The CMU Statistical Language Modeling Toolkit

Authors: Ronald Rosenfeld & Philip Clarkson
Updated: Mon 07 June 1999
Source: http://www.speech.cs.cmu.edu/SLM_info.html
Type: software toolkit
Languages: N/A
Keywords: languagedataexperimentword-frequency
Open Access: yes
License:
Documentation: http://www.speech.cs.cmu.edu/SLM/toolkit_documentation.html
Publications: Clarkson, P.R. & Rosenfeld, R. (1997). Statistical Language Modeling Using the CMU-Cambridge Toolkit From Proceedings ESCA Eurospeech 1997.
Citation: Rosenfeld R. & Clarkson P. (1999). The CMU Statistical Language Modeling Toolkit. Carnegie Mellon University. http://www.speech.cs.cmu.edu/SLM_info.html
Summary:

The Carnegie Mellon Statistical Language Modeling (CMU SLM) Toolkit is a set of unix software tools designed to facilitate language modeling work in the research community. Version two is no longer limited to the use of bigram and trigram models, and provides support for n-grams of arbitrary size. It also provides support for several discounting schemes, rather than limiting the user to the Good-Turing discounting strategy used in version one. In addition, the tools used to count word n-grams, vocabulary n-grams and id n-grams have been re-written to increase greatly their speed of operation.
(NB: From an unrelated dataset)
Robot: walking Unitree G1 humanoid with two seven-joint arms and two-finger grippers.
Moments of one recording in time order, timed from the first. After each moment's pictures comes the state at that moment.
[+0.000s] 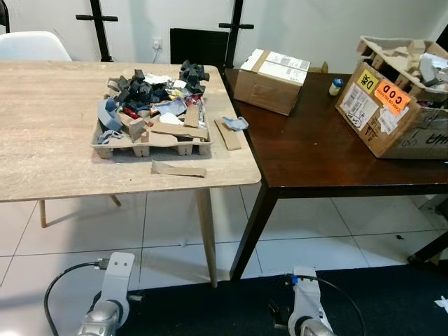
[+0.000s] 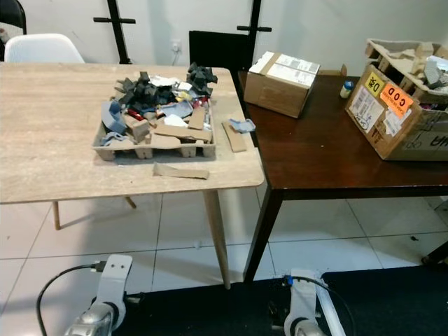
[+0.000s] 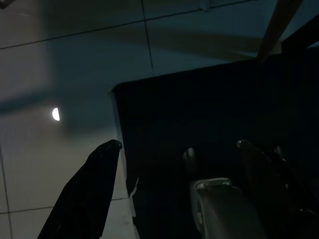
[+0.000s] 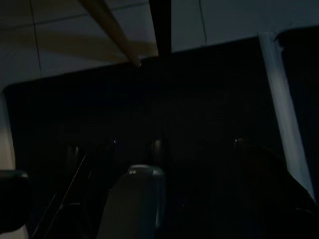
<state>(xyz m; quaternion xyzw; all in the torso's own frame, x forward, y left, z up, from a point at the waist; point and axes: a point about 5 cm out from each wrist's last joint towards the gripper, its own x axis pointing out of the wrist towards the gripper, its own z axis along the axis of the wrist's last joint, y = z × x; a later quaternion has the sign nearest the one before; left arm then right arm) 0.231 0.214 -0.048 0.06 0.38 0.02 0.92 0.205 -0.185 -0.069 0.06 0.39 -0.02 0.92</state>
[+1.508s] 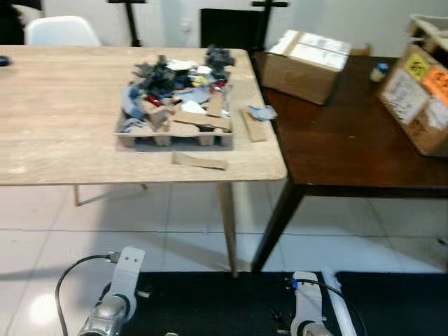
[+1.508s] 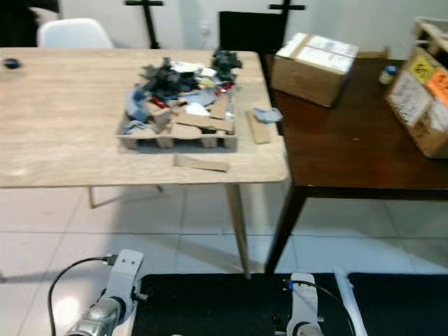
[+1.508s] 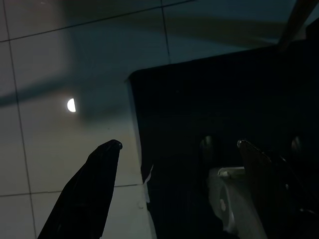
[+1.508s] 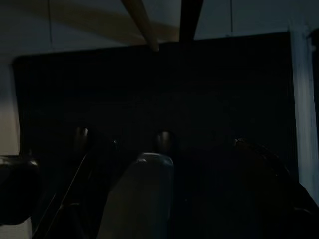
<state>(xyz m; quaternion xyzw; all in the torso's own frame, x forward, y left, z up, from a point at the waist) 0.239 0.199 -0.044 0.09 0.36 -0.03 0.93 0.204 -0.190 -0.070 0.04 0.39 -0.04 0.92</state>
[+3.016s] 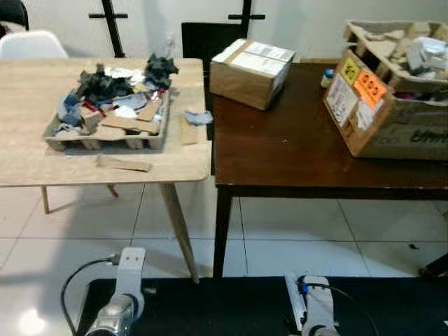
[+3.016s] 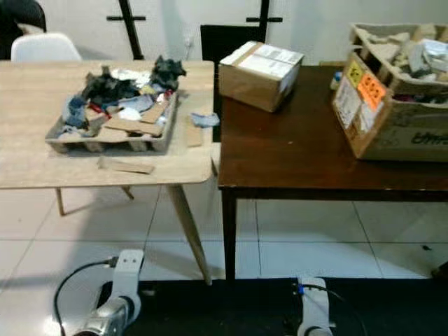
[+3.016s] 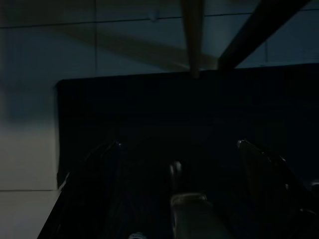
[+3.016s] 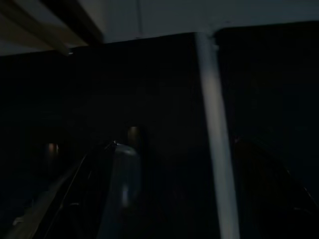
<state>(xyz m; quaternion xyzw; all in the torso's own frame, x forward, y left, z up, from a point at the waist) 0.246 0.188 -0.043 0.01 0.36 0.00 0.93 0.195 -0.210 -0.071 0.02 0.40 -0.05 0.91</state>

Other changes include a more flexible way of handling context cues, the ability to calculate probabilities from ARPA format language models, the ability to force the model to back-off under certain circumstance (for example, if there is an unknown word in the context), and support for gnuzip compressed files as well as files compressed with the compress utility.